CoT mode can toggled request time with an additional parameter: include_thinking. See the code example below:

import openai


def _separate_thinking_if_present(text):
    tag = "</thinking>"
    tag_position = text.find(tag)

    if tag_position != -1:
        # Split the string into two parts
        part1 = text[: tag_position + len(tag)]
        part2 = text[tag_position + len(tag):]
        return part2, part1
    else:
        return text, None


def print_response(chat_completion):
    print("Response:")
    (content, thinking) = _separate_thinking_if_present(
        chat_completion.choices[0].message.content)

    if thinking:
        print(f"Thinking: {thinking}")
    if content:
        print(f"Content: {content}")
    if chat_completion.choices[0].message.tool_calls:
        print("Tool calls:")
        for tool_call in chat_completion.choices[0].message.tool_calls:
            print(
                f"name: {tool_call.function.name}, arguments: {tool_call.function.arguments}")


client = openai.OpenAI(
    base_url="https://app.empower.dev/api/v1",
    api_key="YOUR_API_KEY"
)

tools = [
    {
        "type": "function",
        "function": {
            "name": "get_current_weather",
            "description": "Get the current weather",
            "parameters": {
                "type": "object",
                "properties": {
                    "location": {
                        "type": "string",
                        "description": "The city and state, e.g., San Francisco, CA"
                    }
                },
                "required": ["location"]
            }
        }
    }
]

chat_completion = client.chat.completions.create(
    model="empower-functions",
    messages=[
        {"role": "user", "content": "What's the weather in San Francisco and Tokyo?"}
    ],
    tools=tools,
    temperature=0,
    tool_choice="auto",
    extra_body={
        "include_thinking": True
    }
)

print_response(chat_completion)
print()


chat_completion = client.chat.completions.create(
    model="empower-functions",
    messages=[
        {"role": "user", "content": "Can you help me order a pizza"}
    ],
    tools=tools,
    temperature=0,
    tool_choice="auto",
    extra_body={
        "include_thinking": True
    }
)

print_response(chat_completion)

Output:

Response:                                                                                                                                                                                                                                                                       [279/279]
Thinking: <thinking>The user asked for the weather in both San Francisco and Tokyo. The relevant tool is "get_current_weather," which requires the "location" parameter.

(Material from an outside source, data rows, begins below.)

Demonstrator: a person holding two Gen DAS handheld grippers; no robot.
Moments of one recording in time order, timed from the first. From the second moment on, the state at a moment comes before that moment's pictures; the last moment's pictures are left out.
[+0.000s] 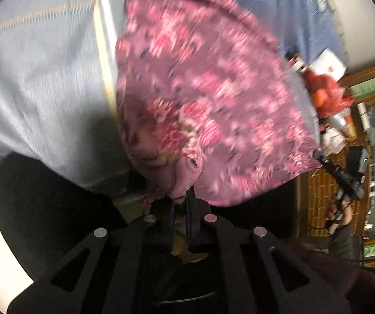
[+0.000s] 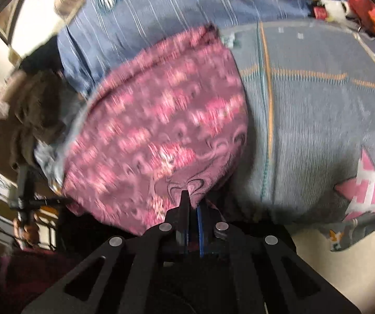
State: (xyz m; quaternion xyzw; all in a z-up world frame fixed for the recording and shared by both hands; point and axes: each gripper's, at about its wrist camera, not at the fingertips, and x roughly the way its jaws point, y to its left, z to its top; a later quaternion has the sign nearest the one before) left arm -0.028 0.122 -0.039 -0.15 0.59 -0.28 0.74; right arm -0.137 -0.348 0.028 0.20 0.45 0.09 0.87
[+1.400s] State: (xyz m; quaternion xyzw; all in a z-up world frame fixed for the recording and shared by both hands) left arm 0.120 0.151 0.043 -0.30 0.48 -0.32 0.76; right arm -0.009 -0.365 0.097 0.34 0.30 0.17 0.88
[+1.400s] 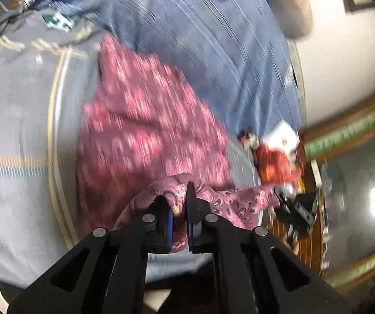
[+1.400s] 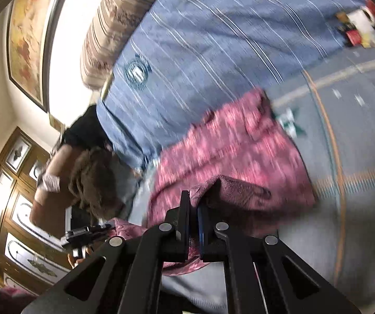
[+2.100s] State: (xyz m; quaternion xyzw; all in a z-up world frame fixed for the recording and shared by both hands) left arm 0.344 0.150 -0.028 -0.41 0.55 -0.19 0.70; right arm 0.219 -0.425 0.022 0.53 0.31 0.05 0.79
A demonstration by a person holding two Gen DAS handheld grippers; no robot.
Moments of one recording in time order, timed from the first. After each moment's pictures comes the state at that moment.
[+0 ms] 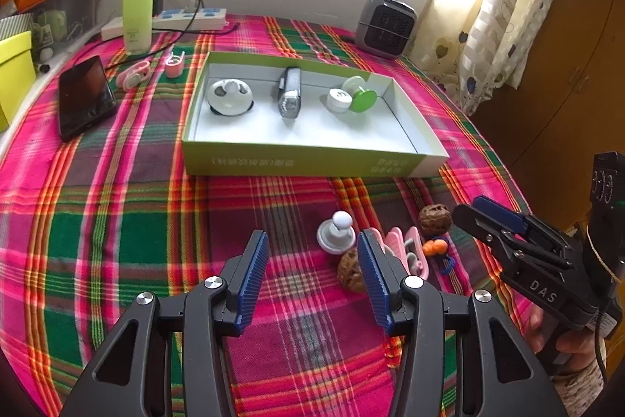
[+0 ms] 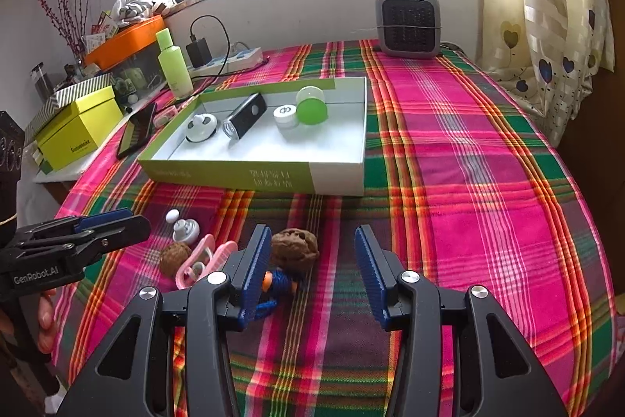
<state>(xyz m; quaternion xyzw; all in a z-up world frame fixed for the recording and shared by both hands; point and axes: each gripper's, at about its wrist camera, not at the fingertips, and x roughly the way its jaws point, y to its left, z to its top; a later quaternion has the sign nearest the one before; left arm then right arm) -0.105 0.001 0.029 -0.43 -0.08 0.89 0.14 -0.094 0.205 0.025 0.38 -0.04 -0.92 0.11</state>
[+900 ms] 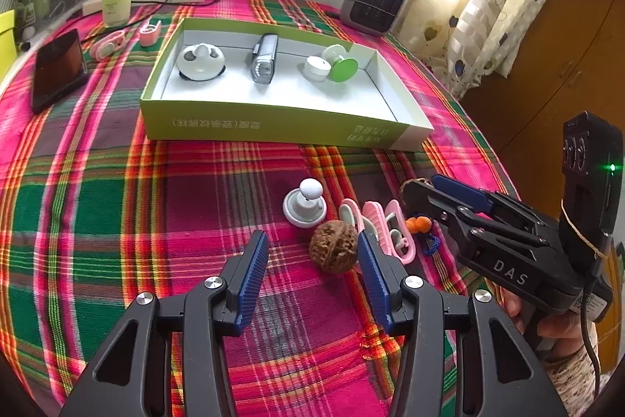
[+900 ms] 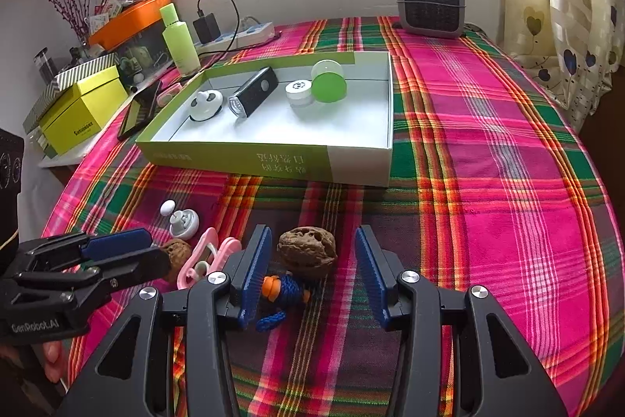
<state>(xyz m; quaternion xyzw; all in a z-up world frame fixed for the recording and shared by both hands) -0.104 0.018 0.012 -0.46 -0.10 0.86 0.17 -0.116 0.198 0.010 0.42 -0.04 -0.90 0.14</state>
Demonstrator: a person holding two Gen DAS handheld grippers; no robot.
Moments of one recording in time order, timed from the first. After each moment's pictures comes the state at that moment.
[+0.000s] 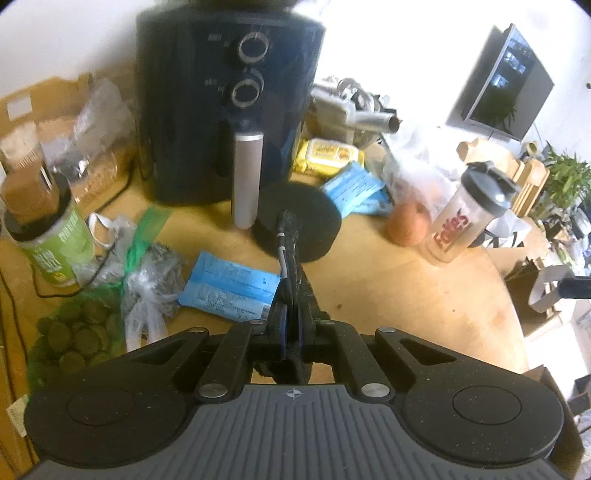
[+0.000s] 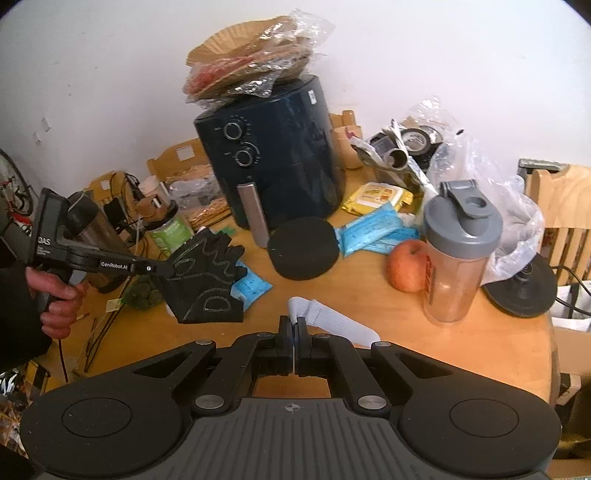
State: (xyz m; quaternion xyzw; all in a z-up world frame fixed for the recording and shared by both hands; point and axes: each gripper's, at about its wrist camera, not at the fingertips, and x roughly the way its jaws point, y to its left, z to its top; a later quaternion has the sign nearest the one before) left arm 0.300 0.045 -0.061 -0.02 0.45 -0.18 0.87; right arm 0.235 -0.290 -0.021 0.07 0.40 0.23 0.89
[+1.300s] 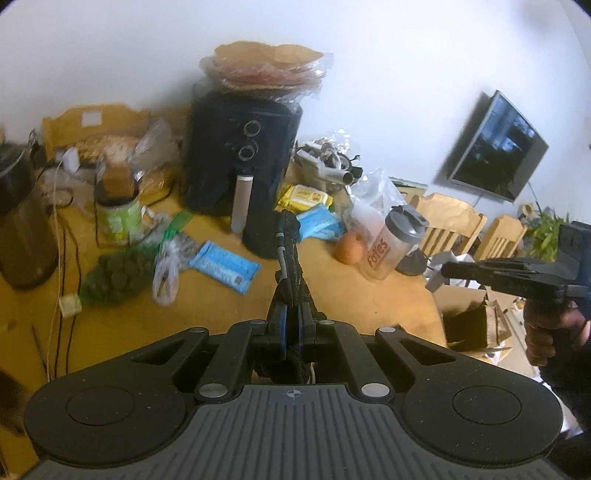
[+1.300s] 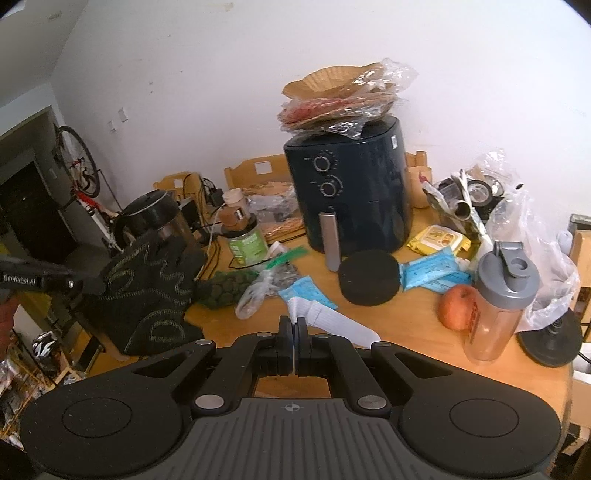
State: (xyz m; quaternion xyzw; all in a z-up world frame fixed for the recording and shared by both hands) left arm 0.116 0.034 0.057 -0.10 0.40 -0.12 0.90; right arm 0.194 -0.287 0.033 0.05 0.34 0.34 0.87
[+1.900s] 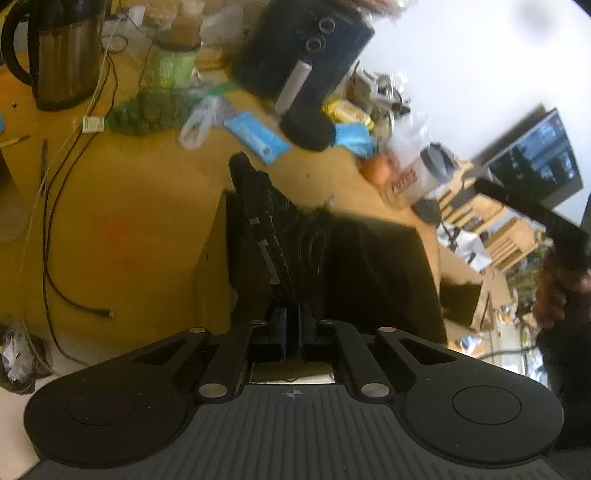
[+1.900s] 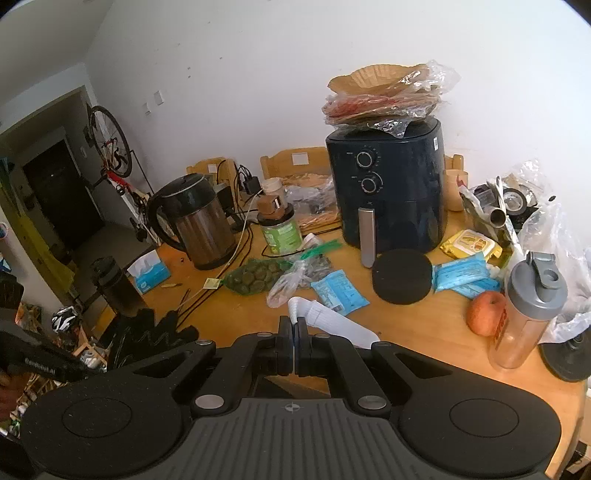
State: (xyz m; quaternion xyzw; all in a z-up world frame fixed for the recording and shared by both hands) left arm 0.046 0.042 -0.015 -0.22 0.51 -0.07 0.83; right arm 0.179 -0.272 0.042 0.03 0.34 0.39 0.86
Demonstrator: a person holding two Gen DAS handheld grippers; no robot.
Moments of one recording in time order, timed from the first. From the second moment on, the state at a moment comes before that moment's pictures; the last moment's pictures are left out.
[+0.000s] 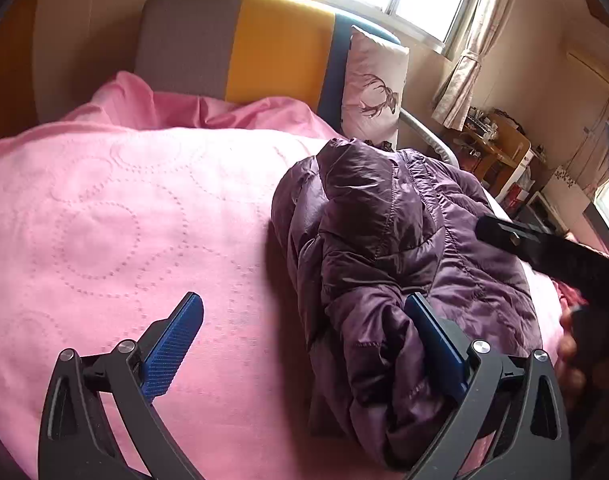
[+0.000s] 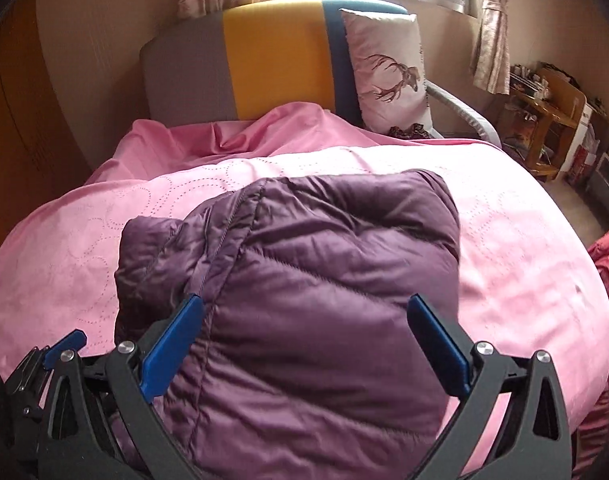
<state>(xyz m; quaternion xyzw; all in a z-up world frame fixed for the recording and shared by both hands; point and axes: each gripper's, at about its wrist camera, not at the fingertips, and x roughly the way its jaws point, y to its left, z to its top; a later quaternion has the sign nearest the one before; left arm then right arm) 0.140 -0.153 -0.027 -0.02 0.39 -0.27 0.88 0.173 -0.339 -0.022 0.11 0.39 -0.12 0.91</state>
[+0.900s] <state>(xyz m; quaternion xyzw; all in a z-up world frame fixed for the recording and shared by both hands) 0.047 -0.109 -0.010 0.03 0.32 -0.17 0.93 0.022 -0.240 -0.025 0.09 0.29 -0.28 0.91</state>
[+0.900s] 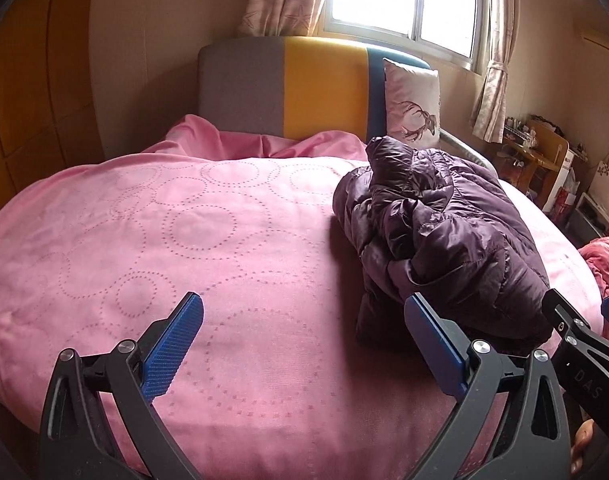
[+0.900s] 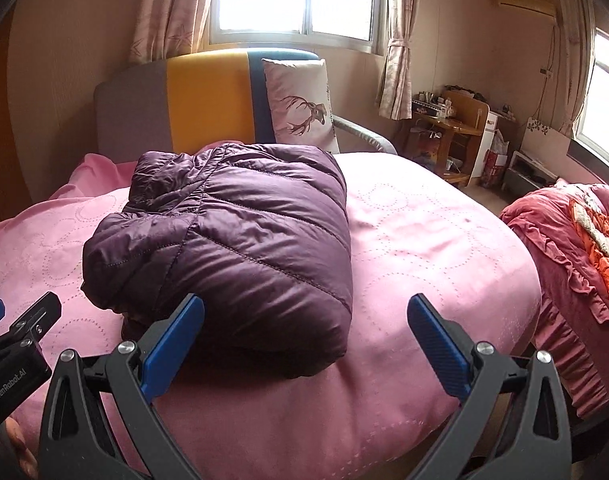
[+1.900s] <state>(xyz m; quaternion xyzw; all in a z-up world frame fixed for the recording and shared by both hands) 0.027 -0.103 -0.010 0.02 0.30 -0.16 0.94 0.010 -0.225 -0.019 0.10 0.28 -0.27 0.91</state>
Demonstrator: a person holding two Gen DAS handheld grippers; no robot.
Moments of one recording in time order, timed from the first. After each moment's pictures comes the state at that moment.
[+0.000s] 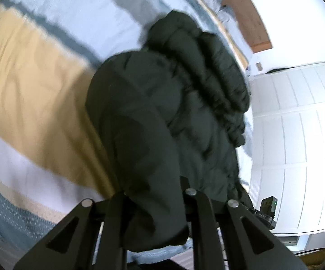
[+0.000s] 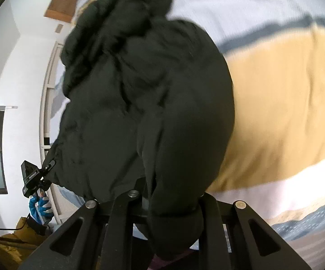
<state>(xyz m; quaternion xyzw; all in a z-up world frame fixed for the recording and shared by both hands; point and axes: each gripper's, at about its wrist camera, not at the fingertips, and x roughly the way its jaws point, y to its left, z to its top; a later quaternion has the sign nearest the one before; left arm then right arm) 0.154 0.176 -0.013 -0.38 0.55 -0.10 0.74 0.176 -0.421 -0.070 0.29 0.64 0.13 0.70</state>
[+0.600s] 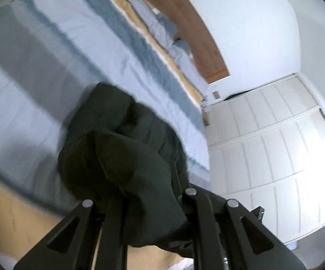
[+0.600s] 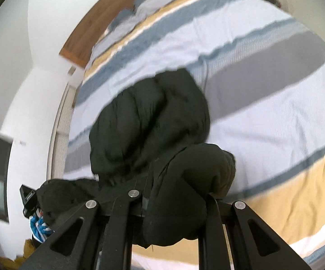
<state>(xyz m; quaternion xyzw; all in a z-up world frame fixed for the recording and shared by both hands) 0.354 0.198 0.109 -0.43 0.42 -0.19 0.78 0.315 -0.474 0.089 0.30 0.52 0.08 0.80</state>
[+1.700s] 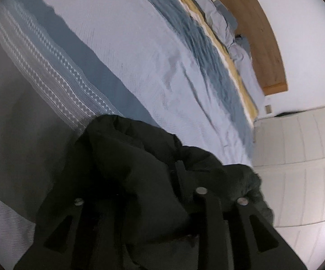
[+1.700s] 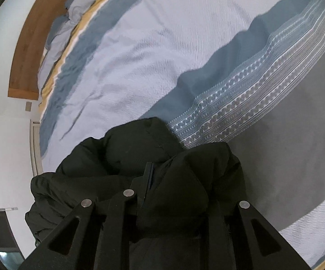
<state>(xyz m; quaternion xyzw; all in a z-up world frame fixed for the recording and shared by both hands) 0.622 0.170 -0.061 -0.44 0.51 -0.05 0.74 0.613 -0.489 -0.083 0.38 0.59 -0.02 0.71</state>
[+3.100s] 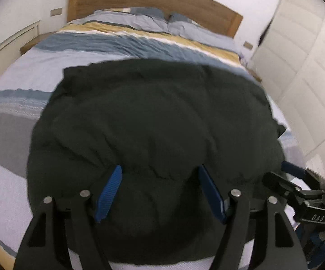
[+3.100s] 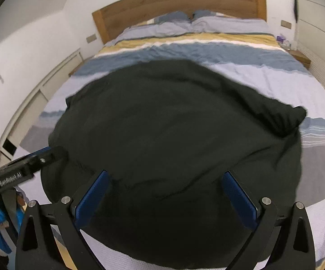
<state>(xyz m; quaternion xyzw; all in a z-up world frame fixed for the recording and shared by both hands) 0.464 -0.021 0.010 -0.08 0.45 -0.09 0.89 0.465 -0.243 0.024 0.05 0.46 0.12 0.88</state>
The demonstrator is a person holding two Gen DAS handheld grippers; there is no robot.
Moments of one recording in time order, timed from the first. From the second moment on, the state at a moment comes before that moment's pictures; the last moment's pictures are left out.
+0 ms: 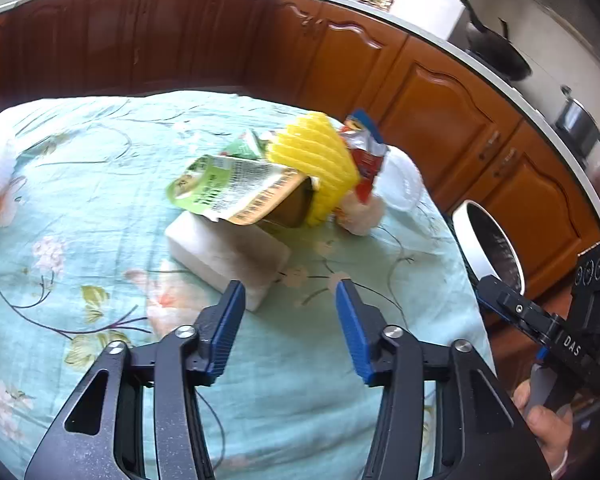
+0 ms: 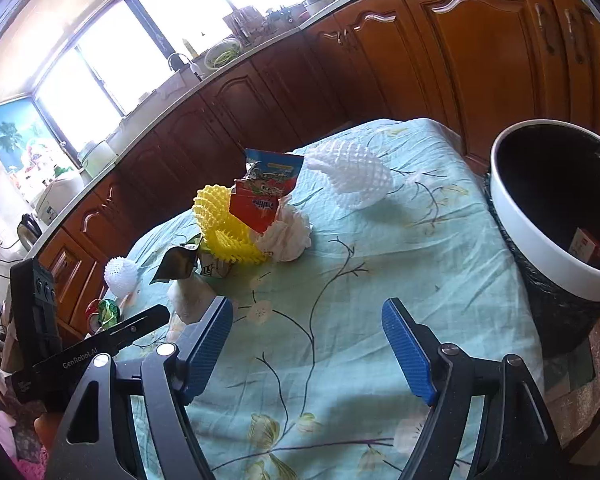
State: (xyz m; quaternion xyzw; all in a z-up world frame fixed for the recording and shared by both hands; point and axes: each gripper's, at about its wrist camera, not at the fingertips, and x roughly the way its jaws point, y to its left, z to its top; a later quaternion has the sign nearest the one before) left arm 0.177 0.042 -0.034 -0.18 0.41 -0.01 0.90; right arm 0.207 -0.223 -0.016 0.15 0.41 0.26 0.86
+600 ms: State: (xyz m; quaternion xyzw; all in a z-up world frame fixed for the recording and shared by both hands) left arm 0.219 0.068 -0.075 -0.23 0.45 0.01 0.86; right arm 0.307 -0.155 -0.063 0.14 0.47 0.29 0.82
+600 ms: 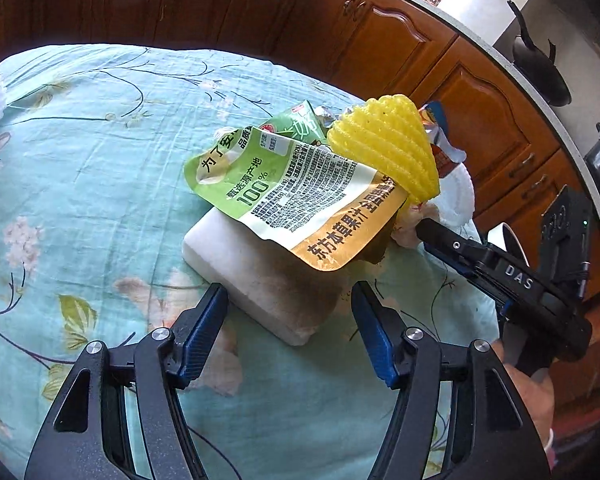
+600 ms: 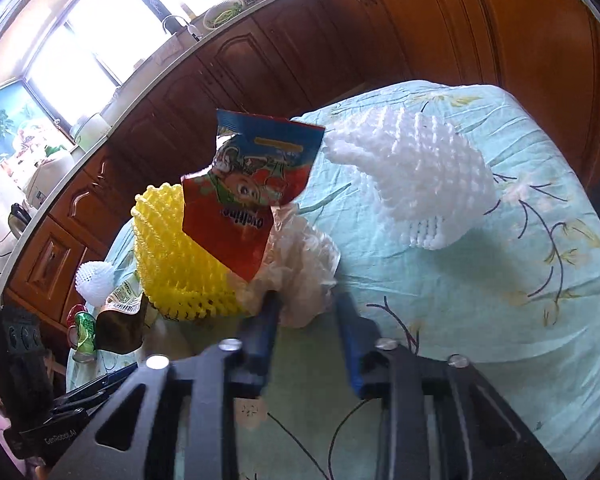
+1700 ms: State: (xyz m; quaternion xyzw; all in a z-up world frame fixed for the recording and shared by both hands) left arm 0.162 -0.021 -0.019 -0.12 0.40 -0.12 0.90; right arm 0.182 -0.269 -0.011 0.17 0.40 0.24 0.87
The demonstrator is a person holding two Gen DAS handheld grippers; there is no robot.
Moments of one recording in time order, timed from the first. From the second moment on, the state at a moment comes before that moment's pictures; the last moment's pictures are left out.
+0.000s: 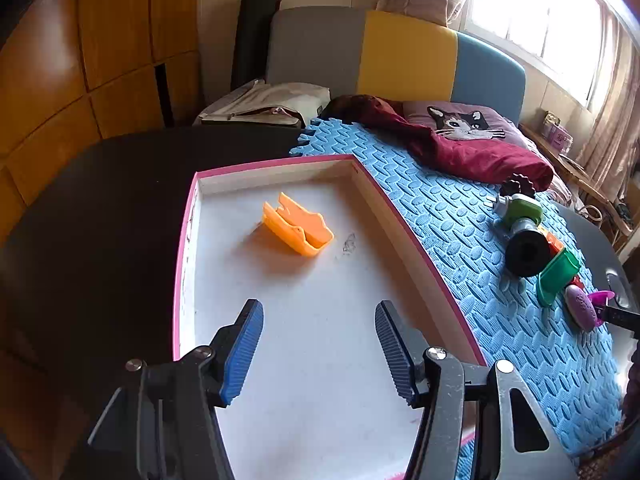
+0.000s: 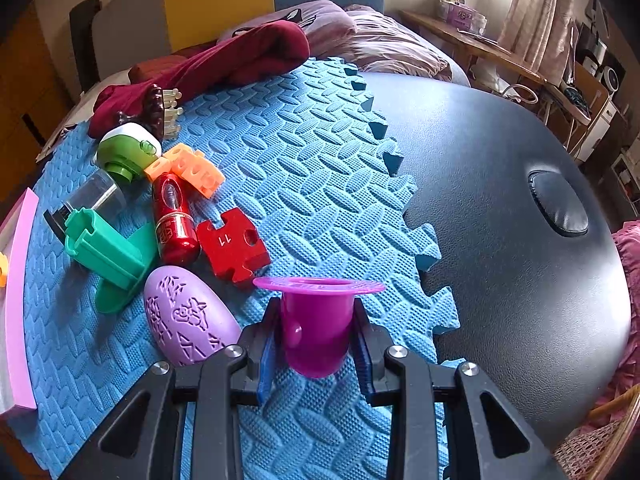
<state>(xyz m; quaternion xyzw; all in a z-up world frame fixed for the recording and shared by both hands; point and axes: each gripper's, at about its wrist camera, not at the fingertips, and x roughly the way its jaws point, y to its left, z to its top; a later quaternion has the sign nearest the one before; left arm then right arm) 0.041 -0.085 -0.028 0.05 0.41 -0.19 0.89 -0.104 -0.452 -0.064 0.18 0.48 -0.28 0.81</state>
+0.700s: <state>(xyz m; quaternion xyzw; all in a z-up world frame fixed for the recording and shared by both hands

Both required locations are directly provided by the user, so the tool call is made with the arguments "San Fran
cisco, CA" and "Tokyo."</thinking>
Tool calls:
name: get_current_weather arguments: {"location": "San Francisco, CA"}
name: get_current_weather arguments: {"location": "Tokyo"}

Response:
Thinking: <thinking>The user's request to order a pizza cannot be fulfilled with the available tool, which is designed to provide current weather information. The response explains the limitation of the assistant's capabilities and redirects the user to ask for something within it
s scope, such as providing the current weather. This ensures clarity about the assistant's functions and sets appropriate expectations for the user.</thinking>
Content: I'm sorry, but I don't have the capability to perform external tasks like ordering a pizza. My current function allows me to provide information about the current weather in a specified location. Is there anything else you would like to know within my capabilities?